Biologically Realistic Dynamics for Nonlinear Classification in CMOS+X Neurons
This work addresses a key hardware bottleneck for neuromorphic computing, offering a potential pathway to more efficient AI systems, though it appears incremental as it builds on existing CMOS+X neuron concepts.
The paper tackled the challenge of achieving nonlinear computation in compact, energy-efficient spiking neural networks by demonstrating that CMOS+X neurons with magnetic tunnel junctions can solve the XOR classification problem using intrinsic properties like threshold activation, response latency, and absolute refraction.

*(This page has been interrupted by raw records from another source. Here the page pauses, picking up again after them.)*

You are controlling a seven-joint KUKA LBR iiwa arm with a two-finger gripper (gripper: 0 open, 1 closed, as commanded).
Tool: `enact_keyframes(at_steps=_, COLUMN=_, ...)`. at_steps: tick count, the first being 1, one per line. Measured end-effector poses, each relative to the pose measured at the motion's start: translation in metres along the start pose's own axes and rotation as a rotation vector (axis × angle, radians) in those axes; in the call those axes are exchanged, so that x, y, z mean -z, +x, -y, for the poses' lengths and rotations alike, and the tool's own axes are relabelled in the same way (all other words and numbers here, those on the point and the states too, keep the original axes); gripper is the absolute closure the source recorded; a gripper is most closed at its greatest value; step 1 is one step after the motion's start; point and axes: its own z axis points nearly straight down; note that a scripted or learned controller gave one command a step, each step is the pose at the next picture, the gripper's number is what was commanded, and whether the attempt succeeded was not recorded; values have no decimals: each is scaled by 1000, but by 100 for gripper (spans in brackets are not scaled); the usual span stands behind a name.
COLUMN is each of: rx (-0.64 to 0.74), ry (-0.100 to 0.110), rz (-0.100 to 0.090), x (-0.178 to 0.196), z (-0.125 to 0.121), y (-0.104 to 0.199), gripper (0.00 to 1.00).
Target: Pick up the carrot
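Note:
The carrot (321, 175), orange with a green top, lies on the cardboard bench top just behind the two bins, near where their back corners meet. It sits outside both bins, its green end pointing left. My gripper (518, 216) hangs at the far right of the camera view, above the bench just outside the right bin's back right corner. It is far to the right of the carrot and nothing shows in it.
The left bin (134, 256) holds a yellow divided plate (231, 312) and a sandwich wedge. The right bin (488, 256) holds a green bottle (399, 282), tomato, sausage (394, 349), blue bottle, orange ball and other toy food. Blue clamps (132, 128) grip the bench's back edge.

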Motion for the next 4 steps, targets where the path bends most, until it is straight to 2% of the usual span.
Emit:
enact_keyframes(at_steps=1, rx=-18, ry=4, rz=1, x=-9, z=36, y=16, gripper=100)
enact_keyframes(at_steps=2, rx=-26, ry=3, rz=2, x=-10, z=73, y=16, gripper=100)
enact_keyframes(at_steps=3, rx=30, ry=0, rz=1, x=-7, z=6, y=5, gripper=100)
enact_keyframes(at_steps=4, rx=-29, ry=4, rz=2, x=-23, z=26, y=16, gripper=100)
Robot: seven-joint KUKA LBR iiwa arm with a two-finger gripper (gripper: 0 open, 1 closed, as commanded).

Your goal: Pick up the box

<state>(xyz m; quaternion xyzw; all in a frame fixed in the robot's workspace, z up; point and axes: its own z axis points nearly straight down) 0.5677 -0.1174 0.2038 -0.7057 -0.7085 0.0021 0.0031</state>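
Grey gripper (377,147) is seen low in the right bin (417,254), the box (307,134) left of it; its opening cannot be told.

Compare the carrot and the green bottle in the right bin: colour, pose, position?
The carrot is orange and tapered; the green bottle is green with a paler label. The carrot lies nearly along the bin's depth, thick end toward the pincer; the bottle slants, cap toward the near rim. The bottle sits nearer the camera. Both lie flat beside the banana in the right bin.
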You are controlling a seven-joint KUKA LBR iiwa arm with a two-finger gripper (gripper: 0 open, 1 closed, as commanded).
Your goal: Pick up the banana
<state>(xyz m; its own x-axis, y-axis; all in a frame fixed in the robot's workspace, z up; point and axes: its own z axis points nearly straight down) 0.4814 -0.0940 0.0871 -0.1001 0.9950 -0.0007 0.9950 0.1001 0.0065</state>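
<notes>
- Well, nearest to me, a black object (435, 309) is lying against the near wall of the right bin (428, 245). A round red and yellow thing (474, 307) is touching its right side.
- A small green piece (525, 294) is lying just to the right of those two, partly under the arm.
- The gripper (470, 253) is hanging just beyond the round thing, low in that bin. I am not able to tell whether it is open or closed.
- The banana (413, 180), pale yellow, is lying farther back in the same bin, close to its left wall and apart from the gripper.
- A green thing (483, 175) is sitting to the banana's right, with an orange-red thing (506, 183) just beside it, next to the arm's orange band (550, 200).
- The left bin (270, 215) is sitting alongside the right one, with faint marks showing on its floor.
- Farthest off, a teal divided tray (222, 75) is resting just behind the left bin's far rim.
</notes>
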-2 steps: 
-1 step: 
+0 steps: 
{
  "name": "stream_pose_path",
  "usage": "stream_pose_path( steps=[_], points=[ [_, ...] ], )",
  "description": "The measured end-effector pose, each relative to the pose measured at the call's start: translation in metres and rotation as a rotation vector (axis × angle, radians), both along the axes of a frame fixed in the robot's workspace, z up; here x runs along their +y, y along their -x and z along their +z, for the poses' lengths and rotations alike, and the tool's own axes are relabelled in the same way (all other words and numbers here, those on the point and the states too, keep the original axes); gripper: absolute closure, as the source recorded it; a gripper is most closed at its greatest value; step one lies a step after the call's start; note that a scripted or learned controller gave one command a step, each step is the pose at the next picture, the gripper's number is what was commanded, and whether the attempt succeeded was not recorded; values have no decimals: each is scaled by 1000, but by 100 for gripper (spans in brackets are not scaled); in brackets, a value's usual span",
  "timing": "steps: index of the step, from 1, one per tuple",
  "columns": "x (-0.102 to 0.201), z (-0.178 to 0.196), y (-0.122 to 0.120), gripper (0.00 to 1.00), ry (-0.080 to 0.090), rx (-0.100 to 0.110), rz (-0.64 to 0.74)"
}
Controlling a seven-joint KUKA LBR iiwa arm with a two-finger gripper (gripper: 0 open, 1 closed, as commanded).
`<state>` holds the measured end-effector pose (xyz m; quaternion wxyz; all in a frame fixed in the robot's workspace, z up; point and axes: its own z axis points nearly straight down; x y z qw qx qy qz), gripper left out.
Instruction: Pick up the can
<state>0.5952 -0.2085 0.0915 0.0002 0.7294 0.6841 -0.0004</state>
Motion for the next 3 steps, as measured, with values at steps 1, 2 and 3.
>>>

Spiking neural networks encode information in spike timing and offer a pathway toward energy efficient artificial intelligence. However, a key challenge in spiking neural networks is realizing nonlinear and expressive computation in compact, energy-efficient hardware without relying on additional circuit complexity. In this work, we examine nonlinear computation in a CMOS+X spiking neuron implemented with a magnetic tunnel junction connected in series with an NMOS transistor. Circuit simulations of a multilayer network solving the XOR classification problem show that three intrinsic neuronal properties enable nonlinear behavior: threshold activation, response latency, and absolute refraction. Threshold activation determines which neurons participate in computation, response latency shifts spike timing, and absolute refraction suppresses subsequent spikes. These results show that magnetization dynamics of MTJ devices can support nonlinear computation in compact neuromorphic hardware.